Question

I'm going through tutorials on formatstring vulnerabilities to learn how to code more securely. The program I've written so far is as follows:

#include <stdio.h>
#include <string.h>
#include <stdlib.h>

int main(int argc, char *argv[]) {
    char text[100];
    strcpy(text, argv[1]);

    printf(text);
}

I'm running it like this:

>>> ./foo $(ruby -e 'print "AAAA" + "%08x."*9 + "%x"')
AAAAffe466f4.00000001.f763b1c9.ffe458df.ffe458de.00000000.ffe459c4.ffe45964.00000000.41414141

I can see the "41414141" at the end, which is the AAAA at the beginning of the string. However, when I use "%s" instead like so:

>>> ./foo $(ruby -e 'print "AAAA" + "%08x."*9 + "%s"')
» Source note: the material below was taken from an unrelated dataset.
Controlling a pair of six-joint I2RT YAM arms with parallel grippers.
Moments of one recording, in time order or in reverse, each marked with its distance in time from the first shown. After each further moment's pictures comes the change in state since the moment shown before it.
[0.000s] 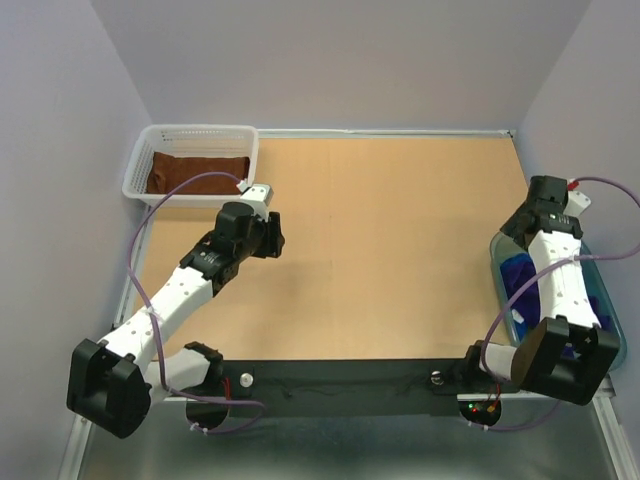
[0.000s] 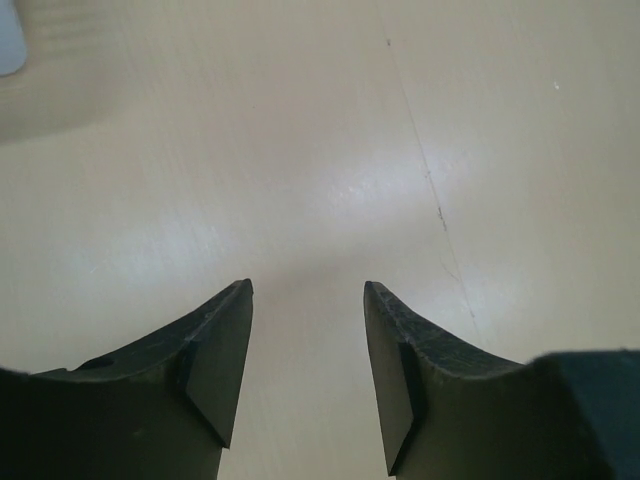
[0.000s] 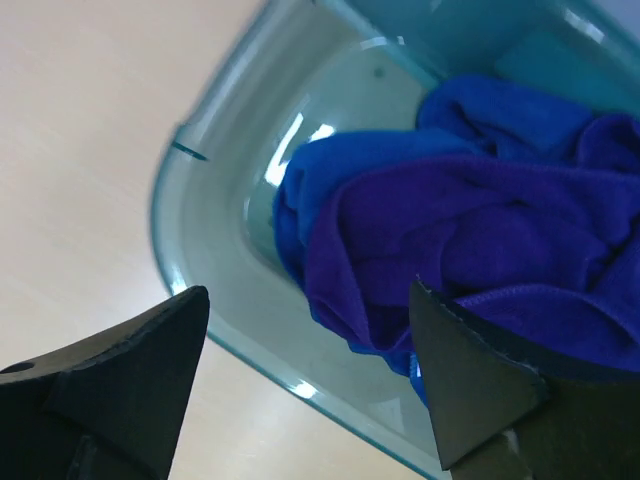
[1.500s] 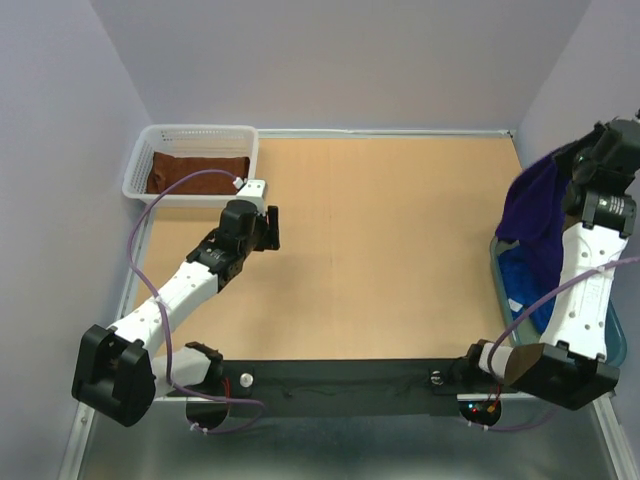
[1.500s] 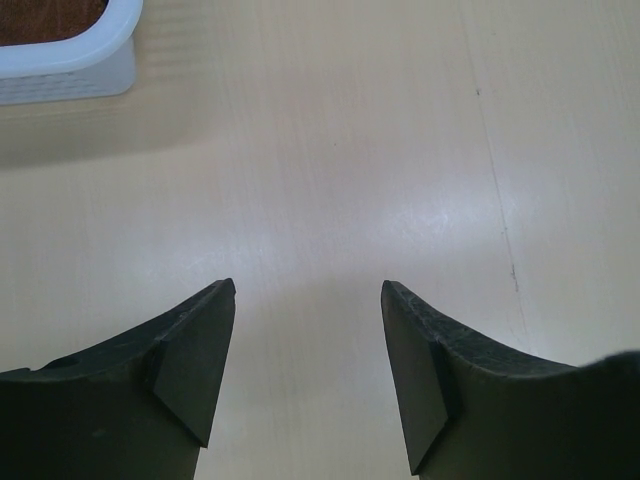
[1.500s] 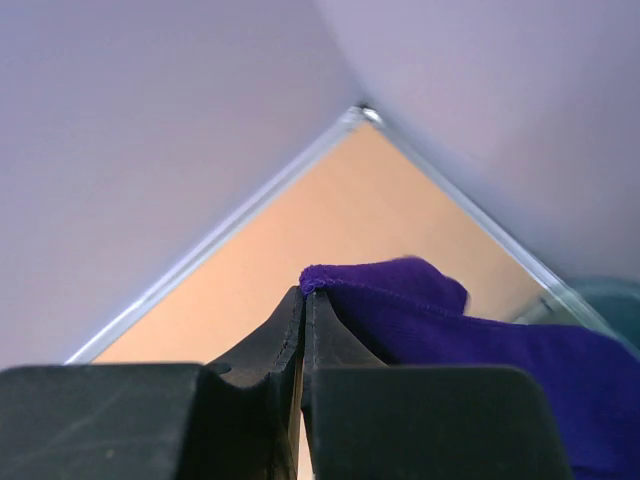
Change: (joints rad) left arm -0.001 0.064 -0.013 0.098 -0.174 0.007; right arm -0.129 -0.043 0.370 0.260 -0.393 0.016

I get a segfault. Can anyone point me in the right direction?

Was it helpful?

Solution

The thing is that at this point, you reach raw AAAA on the stack; however, the %s specifier expects a pointer to a string, i.e. the address of your AAAA, instead. There is no format string specifier for what you want to do as in the normal course of execution you wouldn't have a string pasted directly as printf()'s parameter; one idea would be %c%c%c%c to at least print the data as characters instead of hex values, but that will not work either as the smallest size of a parameter in C is an int and even the %c specifier works with int-sized parameter memory region.

OTHER TIPS

It's generally undefined behaviour to use printf on a dynamic string, since you can't guarantee that the string isn't free of format specifiers. The correct thing is to say,

printf("%s", text);

or just

puts(text);

Now, that said, your first example comes down to printf("%x%x");. This is of course UB, but the two %x specifiers just make you read a bounded amount off the stack (two words), which will print garbage, but only a finite amount.

On the other hand, when you say printf("%s"), the function expects a pointer to a null-terminated sequence of bytes in a memory region which you do not control! Essentially, the function will read one word off the stack, pretend it is a pointer, and read the memory pointed to by that value -- which will almost certainly cause a segmentation fault, since you aren't allowed to access most memory addresses by default. And even if the address points into memory you're allowed to access, there's no reason there should be a zero byte coming up soon, and so you may well just run off the page and into illegal memory.

In test you have at the end %s. printf expects a char-pointer when it encounters a %s but you don't provide any --> segfault. Use puts instead or printf("%s", test);

$ ruby -e 'print "AAAA" + "%08x."*9 + "%x"'
AAAA%08x.%08x.%08x.%08x.%08x.%08x.%08x.%08x.%08x.%x

$ ruby -e 'print "AAAA" + "%08x."*9 + "%s"'
AAAA%08x.%08x.%08x.%08x.%08x.%08x.%08x.%08x.%08x.%s

Both strings are invalid for printf because you are not passing the arguments required.